#### Instructions for the task:
Your answer should be the records below, written out exactly.

= = = =

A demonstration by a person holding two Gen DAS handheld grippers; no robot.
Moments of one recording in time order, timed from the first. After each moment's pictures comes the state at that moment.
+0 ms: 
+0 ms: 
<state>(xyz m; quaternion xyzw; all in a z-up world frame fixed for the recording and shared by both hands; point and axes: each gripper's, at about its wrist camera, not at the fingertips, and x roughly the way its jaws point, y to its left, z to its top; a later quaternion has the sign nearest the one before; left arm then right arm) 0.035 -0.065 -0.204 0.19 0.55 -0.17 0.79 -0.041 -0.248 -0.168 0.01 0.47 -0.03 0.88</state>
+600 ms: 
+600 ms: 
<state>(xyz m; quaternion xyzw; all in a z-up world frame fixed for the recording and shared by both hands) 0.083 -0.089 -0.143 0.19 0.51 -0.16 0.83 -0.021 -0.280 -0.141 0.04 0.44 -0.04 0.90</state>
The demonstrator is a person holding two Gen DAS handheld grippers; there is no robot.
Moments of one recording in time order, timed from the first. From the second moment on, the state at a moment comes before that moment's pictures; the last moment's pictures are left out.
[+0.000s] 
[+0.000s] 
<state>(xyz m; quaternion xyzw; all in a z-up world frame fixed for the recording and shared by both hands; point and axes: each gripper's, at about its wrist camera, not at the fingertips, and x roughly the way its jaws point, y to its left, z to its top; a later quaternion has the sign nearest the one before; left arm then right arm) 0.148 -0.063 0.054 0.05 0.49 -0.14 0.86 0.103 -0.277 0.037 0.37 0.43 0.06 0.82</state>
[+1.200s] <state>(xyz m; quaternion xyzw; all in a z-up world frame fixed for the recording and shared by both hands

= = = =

#### Exercise solution:
A demonstration by a person holding two Gen DAS handheld grippers; no robot.
Moments of one recording in time order, timed from the first. After each moment's pictures comes the state at that moment.
+0 ms: 
+0 ms: 
<state>(xyz m; quaternion xyzw; all in a z-up world frame fixed for the recording and shared by both hands; point and axes: each gripper's, at about its wrist camera, not at the fingertips, and x roughly the way its jaws point, y to its left, z to its top; a later quaternion has the sign nearest the one before; left arm then right arm) 0.035 -0.065 -0.204 0.19 0.55 -0.17 0.79 -0.041 -0.248 -0.168 0.01 0.47 -0.03 0.88</state>
+600 ms: 
+600 ms: 
<state>(xyz m; quaternion xyzw; all in a z-up world frame fixed for the recording and shared by both hands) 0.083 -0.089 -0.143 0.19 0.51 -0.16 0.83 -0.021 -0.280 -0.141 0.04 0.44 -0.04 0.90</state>
The demonstrator is a person holding two Gen DAS handheld grippers; there is no robot.
Moments of one recording in time order, timed from the first. From the second moment on, the state at a moment comes before that moment's pictures; the last moment's pictures are left out.
[+0.000s] 
[+0.000s] 
<state>(xyz m; quaternion xyzw; all in a z-up world frame fixed for the recording and shared by both hands; point and axes: each gripper's, at about its wrist camera, not at the fingertips, and x roughly the way its jaws point, y to its left, z to its top; a later quaternion has the sign nearest the one before; left arm then right arm) 0.148 -0.063 0.054 0.05 0.49 -0.14 0.86 0.103 -0.277 0.037 0.37 0.43 0.06 0.82</state>
[+1.200s] <state>(xyz m; quaternion xyzw; all in a z-up world frame fixed for the recording and shared by both hands

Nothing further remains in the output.